EXERCISE AIM: Check every line of the data below for the word "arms". Copy the ones that have it.

##### DATA SHOWN

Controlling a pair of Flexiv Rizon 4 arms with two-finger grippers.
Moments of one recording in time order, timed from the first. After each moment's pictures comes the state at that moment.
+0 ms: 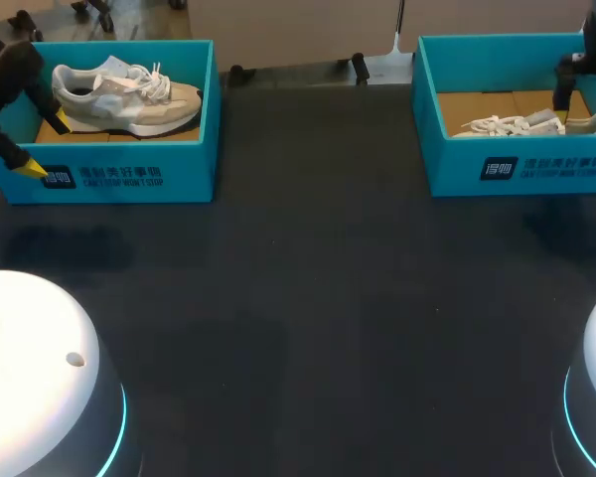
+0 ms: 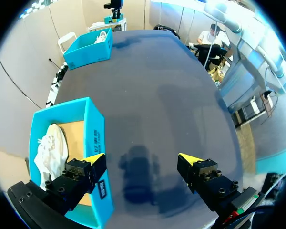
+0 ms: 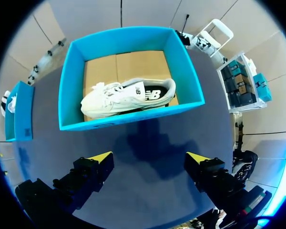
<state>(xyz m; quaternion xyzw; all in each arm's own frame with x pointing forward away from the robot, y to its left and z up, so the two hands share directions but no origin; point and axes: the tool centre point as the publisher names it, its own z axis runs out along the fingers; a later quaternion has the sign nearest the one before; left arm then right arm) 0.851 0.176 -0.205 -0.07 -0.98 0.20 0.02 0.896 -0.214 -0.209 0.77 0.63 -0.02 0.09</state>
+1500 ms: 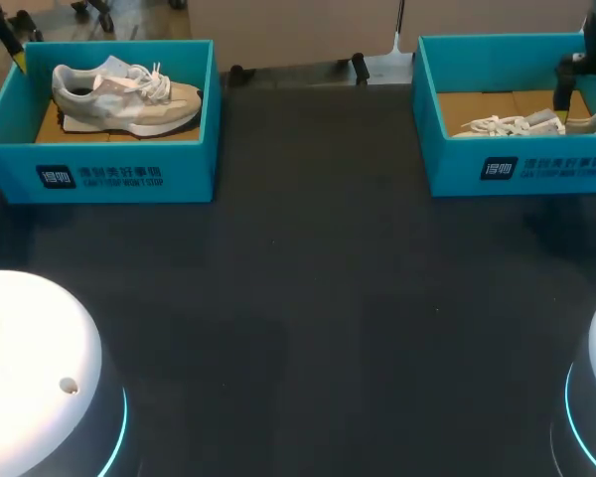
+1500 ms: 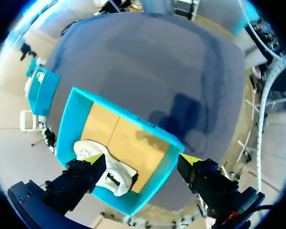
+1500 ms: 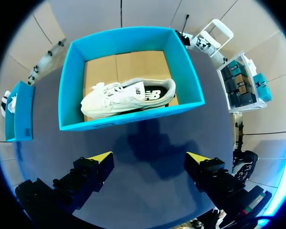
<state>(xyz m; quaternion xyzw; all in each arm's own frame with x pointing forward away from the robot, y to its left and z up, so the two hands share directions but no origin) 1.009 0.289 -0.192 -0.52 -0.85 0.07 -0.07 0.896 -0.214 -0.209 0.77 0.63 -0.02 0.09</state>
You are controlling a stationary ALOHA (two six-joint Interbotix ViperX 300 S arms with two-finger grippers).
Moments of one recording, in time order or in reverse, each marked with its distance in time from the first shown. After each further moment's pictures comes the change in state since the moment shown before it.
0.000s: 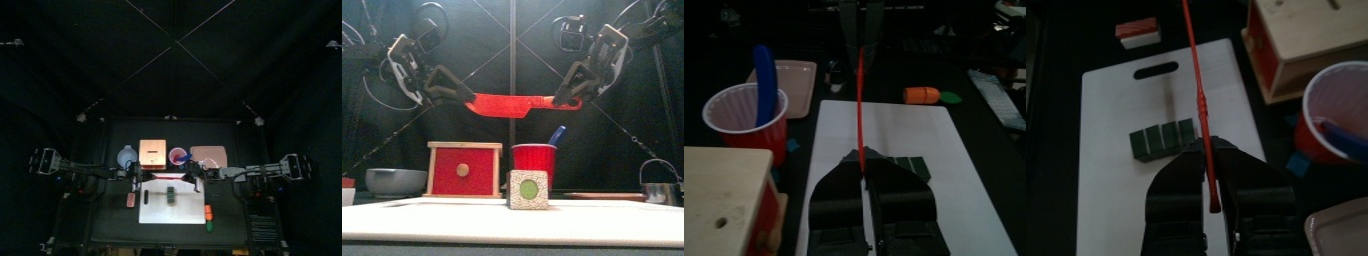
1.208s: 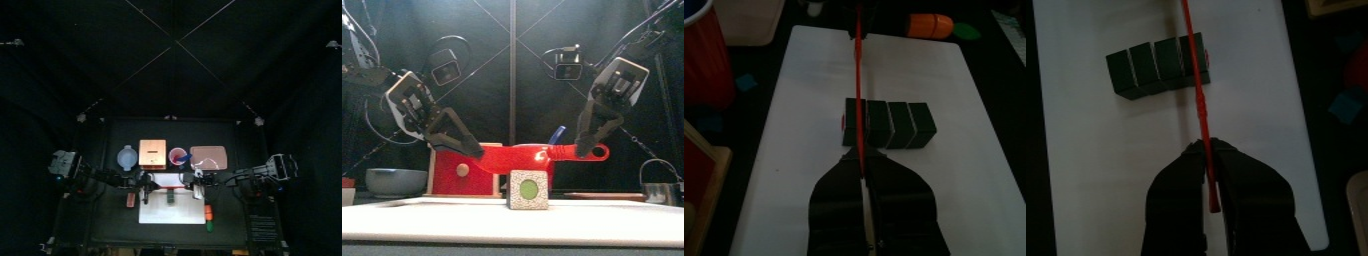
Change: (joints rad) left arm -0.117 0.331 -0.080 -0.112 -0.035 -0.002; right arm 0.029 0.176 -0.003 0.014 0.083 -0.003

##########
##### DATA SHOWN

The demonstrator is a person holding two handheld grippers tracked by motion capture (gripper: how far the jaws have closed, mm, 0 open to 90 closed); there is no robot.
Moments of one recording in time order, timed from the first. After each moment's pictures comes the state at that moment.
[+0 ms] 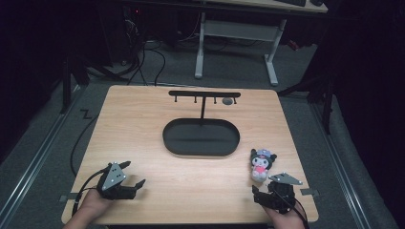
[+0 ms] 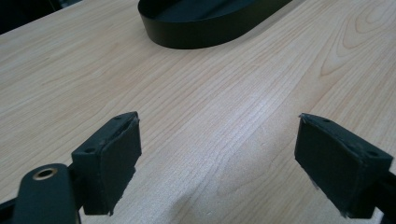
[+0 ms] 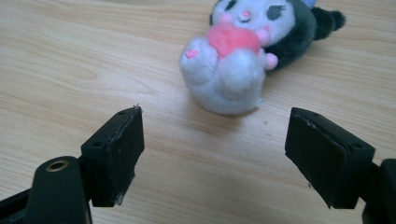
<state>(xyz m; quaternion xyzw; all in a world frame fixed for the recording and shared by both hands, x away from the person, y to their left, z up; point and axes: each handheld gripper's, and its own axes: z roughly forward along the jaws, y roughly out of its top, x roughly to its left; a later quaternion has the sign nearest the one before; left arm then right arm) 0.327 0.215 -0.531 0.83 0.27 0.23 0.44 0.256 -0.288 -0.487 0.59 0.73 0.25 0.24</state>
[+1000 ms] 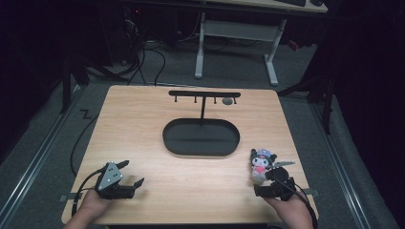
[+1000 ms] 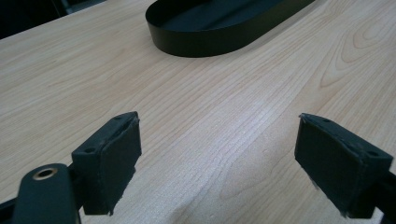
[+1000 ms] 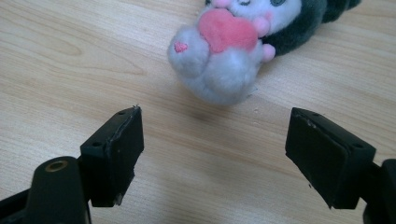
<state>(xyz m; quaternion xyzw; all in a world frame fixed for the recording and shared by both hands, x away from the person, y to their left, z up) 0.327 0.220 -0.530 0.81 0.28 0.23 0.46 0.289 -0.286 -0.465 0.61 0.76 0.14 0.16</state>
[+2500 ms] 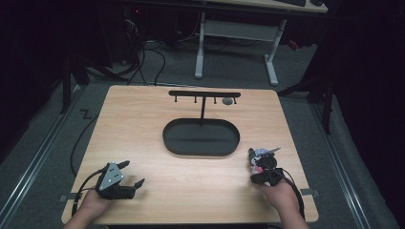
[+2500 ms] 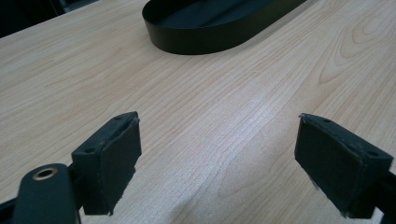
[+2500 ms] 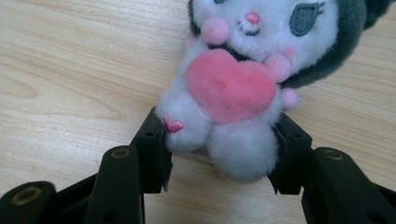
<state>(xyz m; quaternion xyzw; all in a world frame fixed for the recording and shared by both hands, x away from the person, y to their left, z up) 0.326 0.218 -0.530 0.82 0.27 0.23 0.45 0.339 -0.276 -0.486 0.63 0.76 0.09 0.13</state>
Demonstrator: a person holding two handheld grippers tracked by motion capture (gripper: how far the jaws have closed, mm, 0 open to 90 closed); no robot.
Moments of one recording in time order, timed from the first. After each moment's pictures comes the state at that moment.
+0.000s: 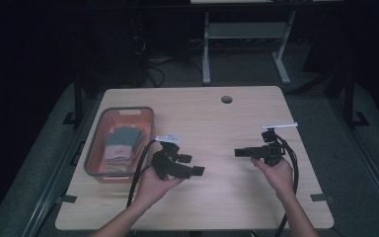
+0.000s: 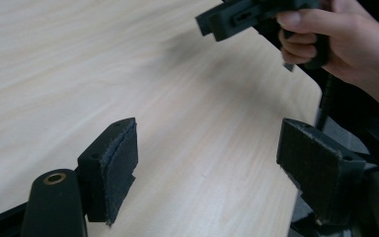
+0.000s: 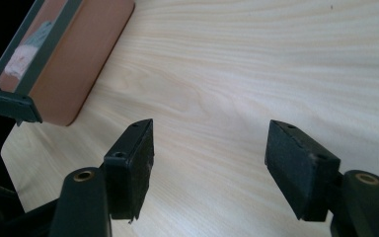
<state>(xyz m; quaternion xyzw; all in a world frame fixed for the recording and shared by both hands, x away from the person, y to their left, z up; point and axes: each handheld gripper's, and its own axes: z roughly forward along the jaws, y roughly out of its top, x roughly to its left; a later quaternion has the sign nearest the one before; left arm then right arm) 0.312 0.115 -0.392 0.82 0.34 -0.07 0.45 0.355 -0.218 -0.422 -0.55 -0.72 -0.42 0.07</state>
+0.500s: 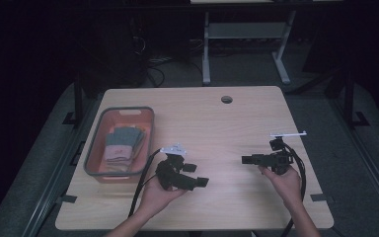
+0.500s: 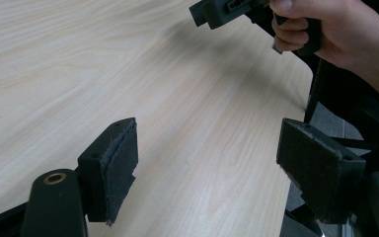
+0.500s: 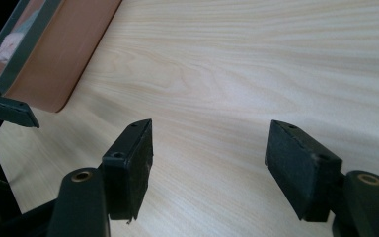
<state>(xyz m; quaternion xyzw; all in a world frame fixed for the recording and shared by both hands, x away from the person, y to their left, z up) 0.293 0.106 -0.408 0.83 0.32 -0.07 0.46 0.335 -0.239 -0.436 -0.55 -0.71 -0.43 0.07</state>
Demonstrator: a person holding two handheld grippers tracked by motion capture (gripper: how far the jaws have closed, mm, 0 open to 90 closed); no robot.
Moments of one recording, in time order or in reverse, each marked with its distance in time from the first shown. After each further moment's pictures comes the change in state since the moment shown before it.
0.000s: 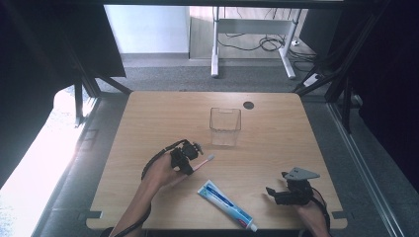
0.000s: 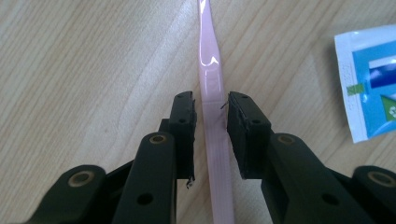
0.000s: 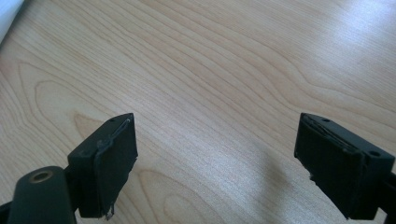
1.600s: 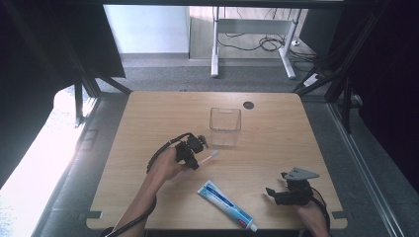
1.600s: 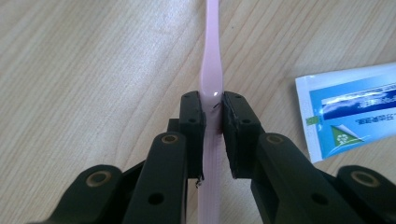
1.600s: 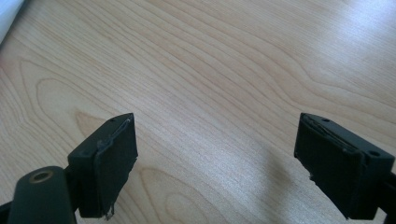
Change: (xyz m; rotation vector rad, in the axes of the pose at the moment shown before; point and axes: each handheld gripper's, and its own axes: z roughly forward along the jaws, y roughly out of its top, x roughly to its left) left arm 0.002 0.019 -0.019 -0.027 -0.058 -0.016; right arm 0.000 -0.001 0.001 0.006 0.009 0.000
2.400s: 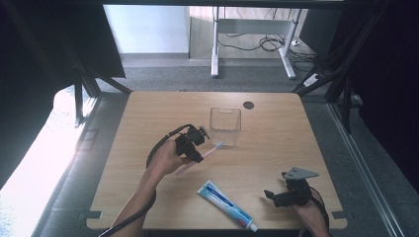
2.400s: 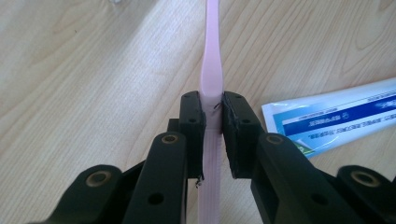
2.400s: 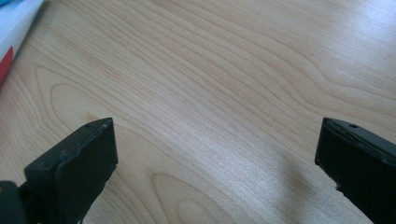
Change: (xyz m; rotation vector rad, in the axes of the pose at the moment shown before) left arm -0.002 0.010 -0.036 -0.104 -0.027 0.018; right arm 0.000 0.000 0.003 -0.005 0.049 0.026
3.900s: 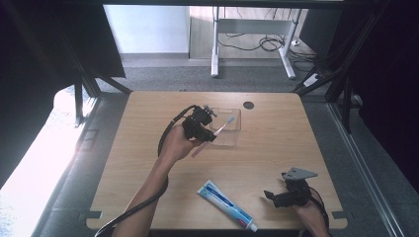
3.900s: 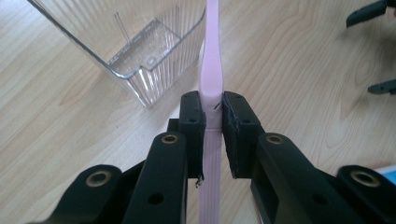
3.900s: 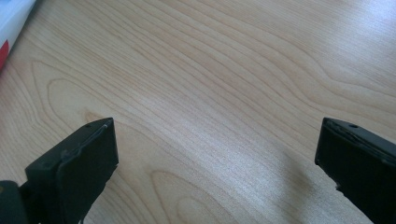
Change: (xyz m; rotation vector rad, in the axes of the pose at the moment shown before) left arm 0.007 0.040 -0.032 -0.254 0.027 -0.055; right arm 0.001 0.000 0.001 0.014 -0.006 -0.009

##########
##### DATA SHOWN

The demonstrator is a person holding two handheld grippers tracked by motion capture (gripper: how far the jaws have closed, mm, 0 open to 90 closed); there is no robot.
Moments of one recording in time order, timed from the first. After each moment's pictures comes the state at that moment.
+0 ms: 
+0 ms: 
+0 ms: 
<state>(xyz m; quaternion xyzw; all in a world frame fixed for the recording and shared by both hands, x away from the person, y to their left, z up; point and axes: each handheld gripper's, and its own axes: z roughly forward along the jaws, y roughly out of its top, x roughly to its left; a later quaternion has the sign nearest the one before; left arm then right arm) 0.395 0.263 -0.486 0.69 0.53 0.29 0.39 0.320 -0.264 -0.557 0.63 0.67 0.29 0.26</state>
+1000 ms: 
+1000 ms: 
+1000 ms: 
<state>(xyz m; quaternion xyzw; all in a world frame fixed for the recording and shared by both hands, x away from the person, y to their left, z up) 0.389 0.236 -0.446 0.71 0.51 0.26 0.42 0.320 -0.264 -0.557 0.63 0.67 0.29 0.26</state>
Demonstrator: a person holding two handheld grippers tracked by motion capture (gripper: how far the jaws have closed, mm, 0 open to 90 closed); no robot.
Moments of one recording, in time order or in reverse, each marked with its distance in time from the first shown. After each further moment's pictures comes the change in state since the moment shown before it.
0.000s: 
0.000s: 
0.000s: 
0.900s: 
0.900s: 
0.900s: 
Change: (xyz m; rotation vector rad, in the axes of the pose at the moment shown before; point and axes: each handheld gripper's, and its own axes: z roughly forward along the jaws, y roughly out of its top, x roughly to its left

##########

SOLUTION FOR THIS PROBLEM:
Controlling a pair of Flexiv Rizon 4 arms with two-finger grippers.
You are controlling a stationary ALOHA (two six-joint Interbotix ViperX 300 S arms with two-finger grippers).

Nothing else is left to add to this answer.